I haven’t had the pleasure of taking this bike out for a spirited ride with my buddies in the twisties, but I can absolutely assure you that they will be shocked at how fast this thing is. Brakes, suspension, steering, ergos…. It’s all good.
My job as a travelling Ass Pad Tycoon requires many long days in the saddle, and the APT needs as much comfort as he can get. I’m not getting any younger, so every little improvement helps! Number one on long distance comfort improvement is the electronic cruise control!!!!! Those purists who scoff at the notion of cruise control on a GS probably haven’t ridden an 800 plus mile day with this great feature. Not only is it great for the wrist, but for the head as well. Let me explain. A guy like me has a propensity to always be going well over the posted speed (seriously, I can’t help it, it’s just what feels natural to me). Because of this, I’m constantly uptight about getting tickets (probably because I DO get them). So I love taking breaks by locking the cruise in a few MPH above the posted speed and just totally chill for periods – at the end of the day you arrive at your destination just a bit more relaxed.
As a maker of comfort seating products, I’m sad to say that BMW has really done their homework on the seat for the new GS. My problem with most of the BMW seats has been with the forward tilt that they exhibit. I am constantly pushing myself back to give the “boys” some breathing room if you know what I mean. The new seat allows you to adjust the nose and the rear of the seat independent of each other. I have the front on the high setting, and the rear on low, and it’s about perfect. The foam density is still a bit softer than I prefer, but it’s no longer the torture rack that it used to be. The pillion is also adjustable for and aft; so I have it all the way back to give me more room up front.

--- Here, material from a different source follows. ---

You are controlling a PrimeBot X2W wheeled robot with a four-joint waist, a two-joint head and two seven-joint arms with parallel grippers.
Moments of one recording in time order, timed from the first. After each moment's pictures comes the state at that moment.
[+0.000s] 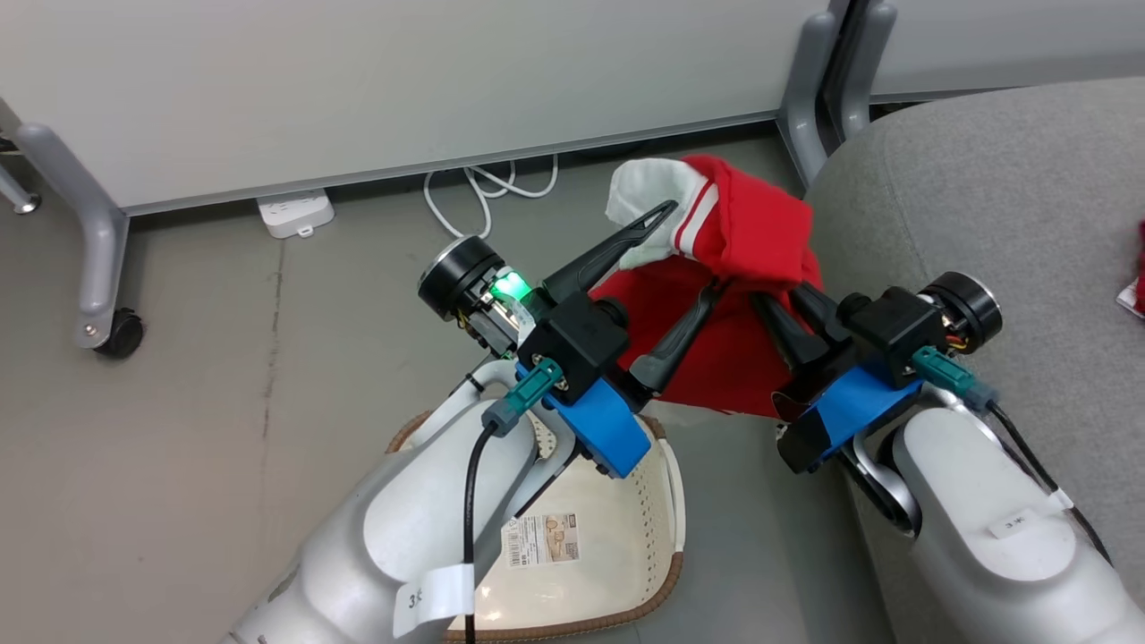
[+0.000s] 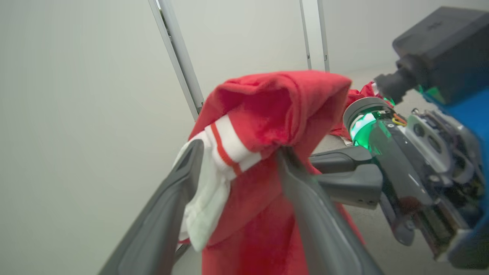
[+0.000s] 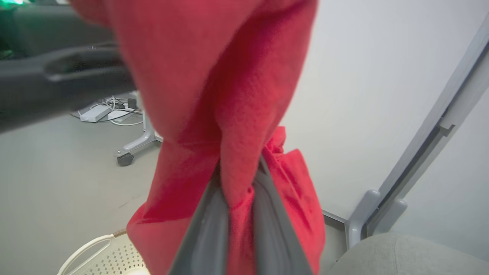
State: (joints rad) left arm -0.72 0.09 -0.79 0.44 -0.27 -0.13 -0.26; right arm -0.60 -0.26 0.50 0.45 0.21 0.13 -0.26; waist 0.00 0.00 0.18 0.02
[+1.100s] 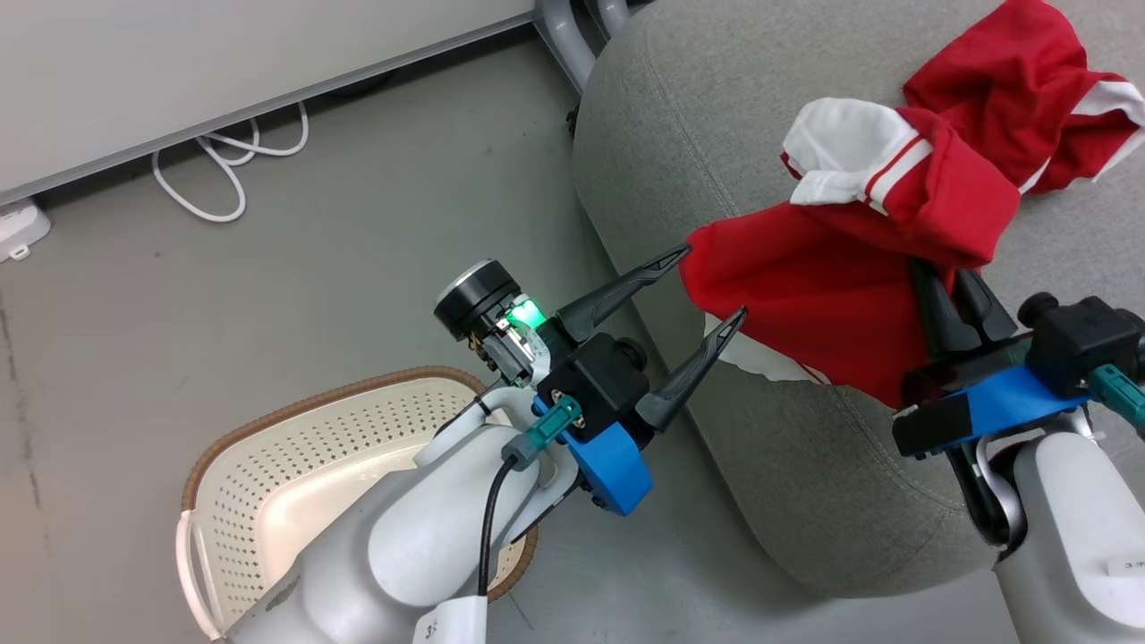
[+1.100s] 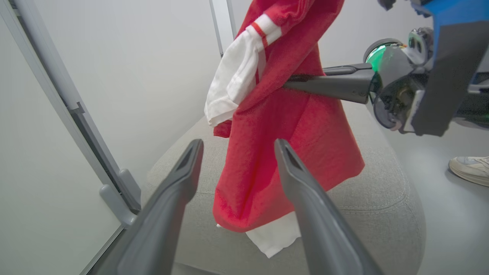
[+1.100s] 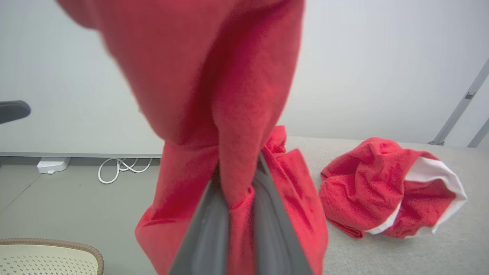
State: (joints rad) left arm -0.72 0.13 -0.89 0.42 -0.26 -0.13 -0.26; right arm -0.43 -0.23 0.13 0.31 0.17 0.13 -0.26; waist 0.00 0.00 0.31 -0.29
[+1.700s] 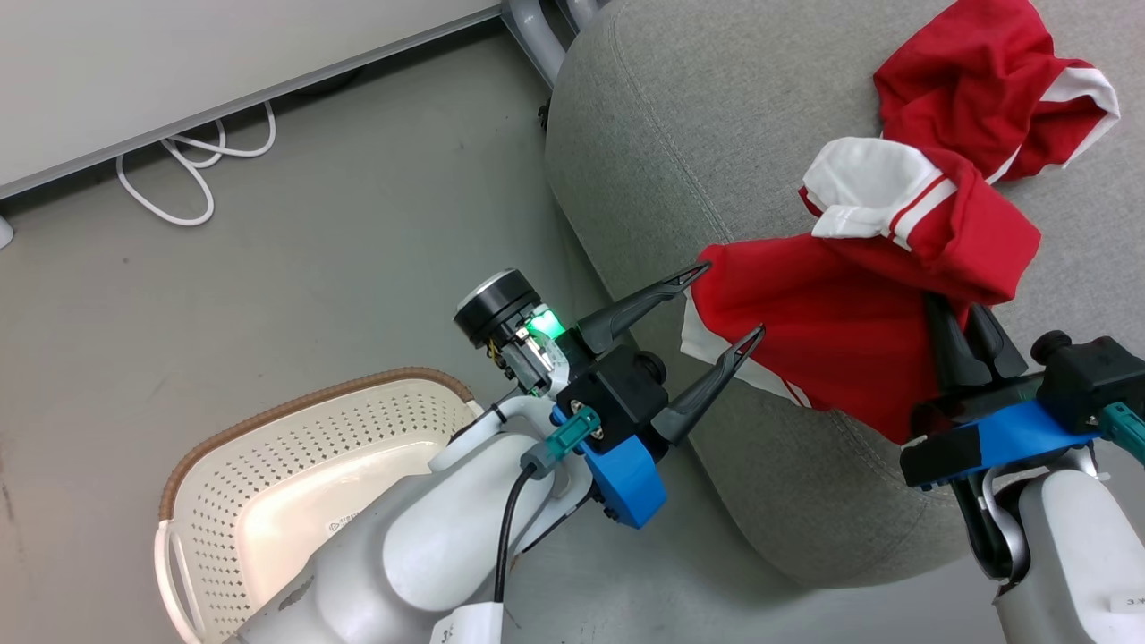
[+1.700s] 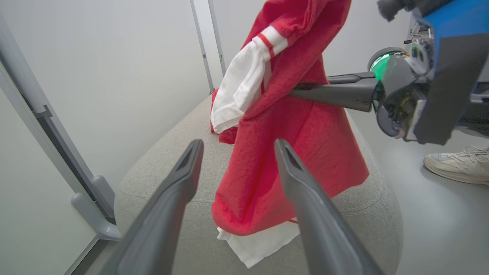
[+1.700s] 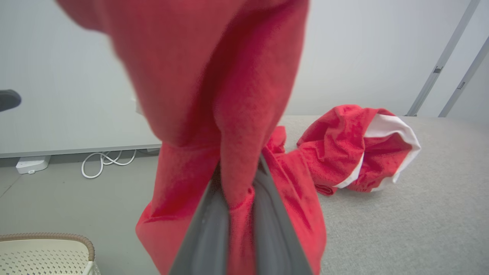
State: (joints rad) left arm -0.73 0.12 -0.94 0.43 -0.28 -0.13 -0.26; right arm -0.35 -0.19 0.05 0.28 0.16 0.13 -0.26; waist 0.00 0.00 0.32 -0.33
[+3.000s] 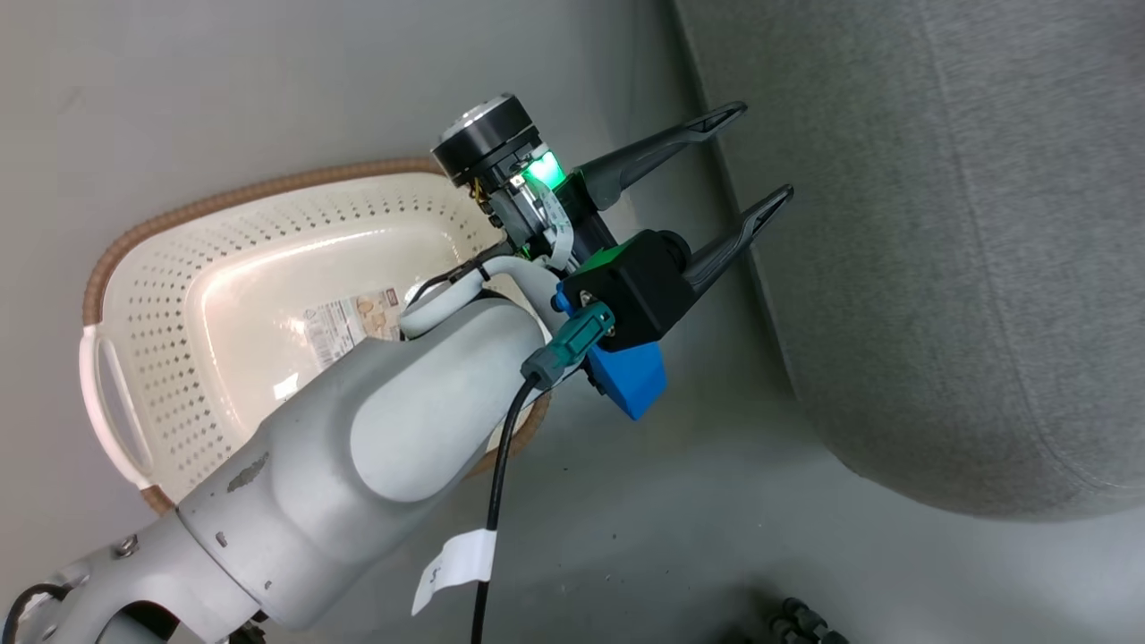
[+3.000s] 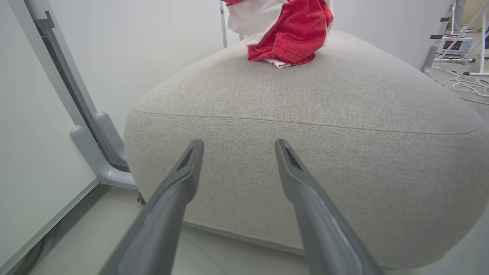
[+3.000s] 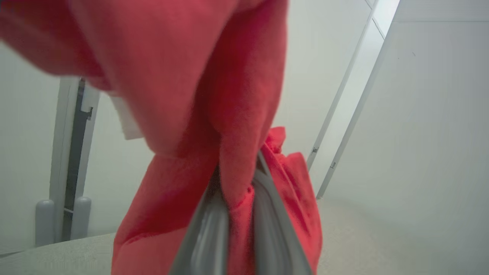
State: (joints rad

Wind protection is also greatly improved on the new GS. And the best part is that you can adjust the height of the windscreen with your left hand while going down the road – it’s hard to dial in the proper height without the wind, right? In general, the ergos are perfect for most riding scenarios – lots of leg room, slight forward tilt without too much pressure on the wrists, yet still comfortable while riding on the dirt in the standing position.

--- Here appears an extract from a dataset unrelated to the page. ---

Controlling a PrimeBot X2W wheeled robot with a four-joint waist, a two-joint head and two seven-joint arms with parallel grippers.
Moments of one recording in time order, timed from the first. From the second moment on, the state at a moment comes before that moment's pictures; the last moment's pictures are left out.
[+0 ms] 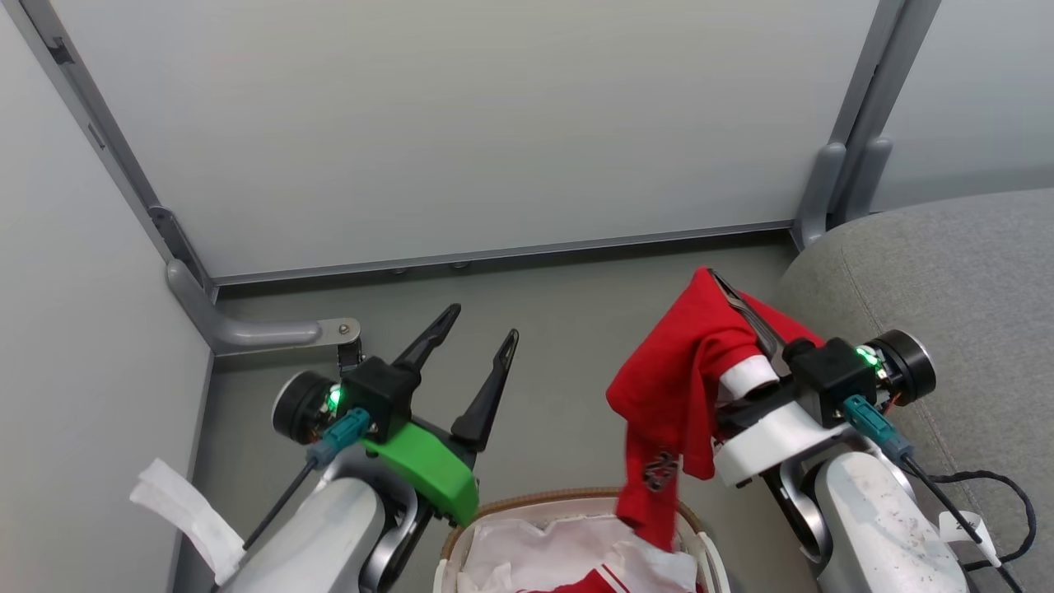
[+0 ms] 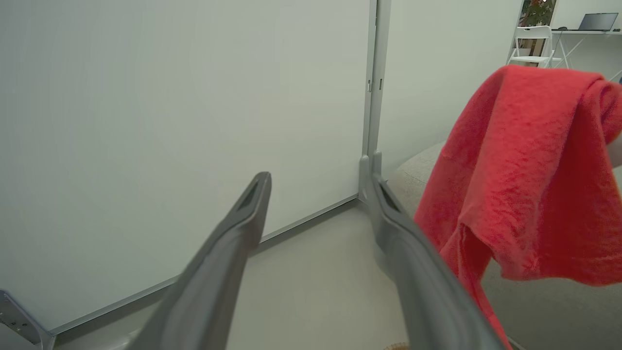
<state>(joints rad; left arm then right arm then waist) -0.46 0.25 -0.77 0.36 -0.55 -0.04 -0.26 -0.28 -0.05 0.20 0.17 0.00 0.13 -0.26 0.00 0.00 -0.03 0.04</state>
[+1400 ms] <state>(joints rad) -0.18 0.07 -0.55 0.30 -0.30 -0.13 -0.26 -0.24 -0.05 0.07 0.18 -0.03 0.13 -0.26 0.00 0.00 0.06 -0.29</state>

Now for the minor negatives. My main complaint is with the 6th gear. When I’m going 75 MPH, it runs at about 4,500 RPM. It would be nice if it was kept under four grand. This would make those really long days on the interstate a bit more pleasant.
Another issue is with the blinkers. I guess that I was one of the few who actually liked the quirky BMW way of blinking; but my problem is not with BMW going to the left side only control – it’s that they forgot to make them self cancelling. It will occasionally cancel itself, but I still can’t figure out what makes them cancel when they do – usually they just continue to blink as I’m motoring down the road.

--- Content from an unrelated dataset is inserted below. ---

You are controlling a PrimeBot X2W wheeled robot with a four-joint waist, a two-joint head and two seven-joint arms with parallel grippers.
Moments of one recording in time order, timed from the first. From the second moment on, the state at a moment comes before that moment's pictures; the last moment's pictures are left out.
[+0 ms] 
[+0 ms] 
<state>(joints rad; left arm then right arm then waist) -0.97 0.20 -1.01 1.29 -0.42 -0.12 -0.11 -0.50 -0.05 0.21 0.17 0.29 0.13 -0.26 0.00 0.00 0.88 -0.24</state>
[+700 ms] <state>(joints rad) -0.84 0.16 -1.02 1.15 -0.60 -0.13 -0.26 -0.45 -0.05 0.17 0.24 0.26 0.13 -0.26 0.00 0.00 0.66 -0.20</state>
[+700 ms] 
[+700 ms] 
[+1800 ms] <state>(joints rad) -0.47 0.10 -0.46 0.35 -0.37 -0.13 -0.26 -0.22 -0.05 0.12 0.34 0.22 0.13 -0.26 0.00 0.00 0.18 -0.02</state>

These are minor issues that I will get used to and I’ll forget that they were ever issues. The people at BMW have just ensured that they will remain the kings of the heavy weight dual sport segment for many years to come. This will be my go to bike for all occasions for many years to come, as it really does everything quite well. If you haven’t ridden one yet, go do it now. Just make sure that you bring your checkbook because you’re going to want to ride this baby home.